◆ Activity
Work through the records below, line by line, and say how many lines include "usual", with nothing else.

Data shown Start Marker

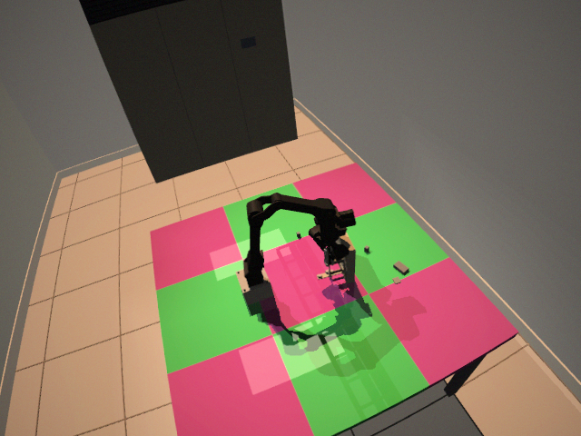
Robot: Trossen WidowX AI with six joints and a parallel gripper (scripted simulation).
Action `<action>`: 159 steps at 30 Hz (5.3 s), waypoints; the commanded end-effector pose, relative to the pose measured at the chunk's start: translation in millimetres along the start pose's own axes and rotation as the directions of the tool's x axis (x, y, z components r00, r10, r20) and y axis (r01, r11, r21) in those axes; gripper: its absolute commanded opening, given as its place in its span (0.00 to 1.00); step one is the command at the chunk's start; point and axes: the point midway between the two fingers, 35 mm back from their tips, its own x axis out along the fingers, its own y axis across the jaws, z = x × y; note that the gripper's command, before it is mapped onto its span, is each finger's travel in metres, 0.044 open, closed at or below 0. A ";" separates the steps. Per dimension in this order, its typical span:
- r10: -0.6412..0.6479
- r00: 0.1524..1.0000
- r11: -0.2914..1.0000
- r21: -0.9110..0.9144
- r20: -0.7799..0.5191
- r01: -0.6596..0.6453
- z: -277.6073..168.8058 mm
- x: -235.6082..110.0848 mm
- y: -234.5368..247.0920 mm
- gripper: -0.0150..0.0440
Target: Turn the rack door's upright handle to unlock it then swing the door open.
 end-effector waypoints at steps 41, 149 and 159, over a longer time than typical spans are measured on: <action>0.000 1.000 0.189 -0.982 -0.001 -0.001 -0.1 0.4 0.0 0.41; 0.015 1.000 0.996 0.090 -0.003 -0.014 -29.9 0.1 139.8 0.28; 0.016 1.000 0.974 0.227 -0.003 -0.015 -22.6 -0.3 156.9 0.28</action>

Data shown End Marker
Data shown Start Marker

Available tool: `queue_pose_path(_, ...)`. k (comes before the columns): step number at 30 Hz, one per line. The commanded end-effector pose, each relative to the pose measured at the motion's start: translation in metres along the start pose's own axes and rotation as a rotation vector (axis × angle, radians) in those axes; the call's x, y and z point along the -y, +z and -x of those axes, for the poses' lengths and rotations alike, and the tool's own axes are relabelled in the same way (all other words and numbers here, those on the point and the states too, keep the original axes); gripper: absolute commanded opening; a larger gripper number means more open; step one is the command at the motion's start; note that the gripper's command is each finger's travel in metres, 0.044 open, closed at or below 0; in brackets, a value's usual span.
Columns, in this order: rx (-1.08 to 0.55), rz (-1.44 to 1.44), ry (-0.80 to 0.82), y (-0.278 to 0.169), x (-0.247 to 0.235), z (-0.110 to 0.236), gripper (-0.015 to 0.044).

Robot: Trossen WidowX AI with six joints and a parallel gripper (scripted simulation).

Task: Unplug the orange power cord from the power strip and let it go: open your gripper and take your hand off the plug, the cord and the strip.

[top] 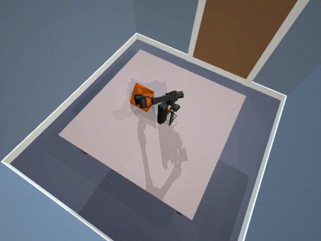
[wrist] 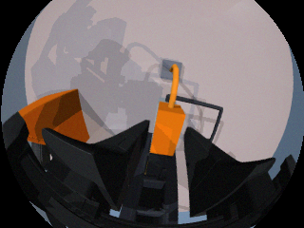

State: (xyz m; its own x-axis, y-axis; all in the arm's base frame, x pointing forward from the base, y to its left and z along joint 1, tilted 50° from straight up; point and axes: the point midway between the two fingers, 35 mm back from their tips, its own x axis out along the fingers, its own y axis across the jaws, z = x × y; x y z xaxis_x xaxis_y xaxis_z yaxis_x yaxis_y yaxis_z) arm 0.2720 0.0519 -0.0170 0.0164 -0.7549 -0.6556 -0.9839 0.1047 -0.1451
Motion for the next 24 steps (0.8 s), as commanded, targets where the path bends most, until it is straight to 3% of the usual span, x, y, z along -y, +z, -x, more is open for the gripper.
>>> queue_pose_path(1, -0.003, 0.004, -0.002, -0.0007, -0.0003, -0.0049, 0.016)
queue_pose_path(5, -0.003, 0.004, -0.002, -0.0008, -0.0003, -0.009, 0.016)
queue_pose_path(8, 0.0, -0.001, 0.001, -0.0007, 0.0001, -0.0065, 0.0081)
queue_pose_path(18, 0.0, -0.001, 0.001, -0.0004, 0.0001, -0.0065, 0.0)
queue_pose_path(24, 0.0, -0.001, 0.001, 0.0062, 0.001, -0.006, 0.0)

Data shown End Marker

◆ Solution to this task
2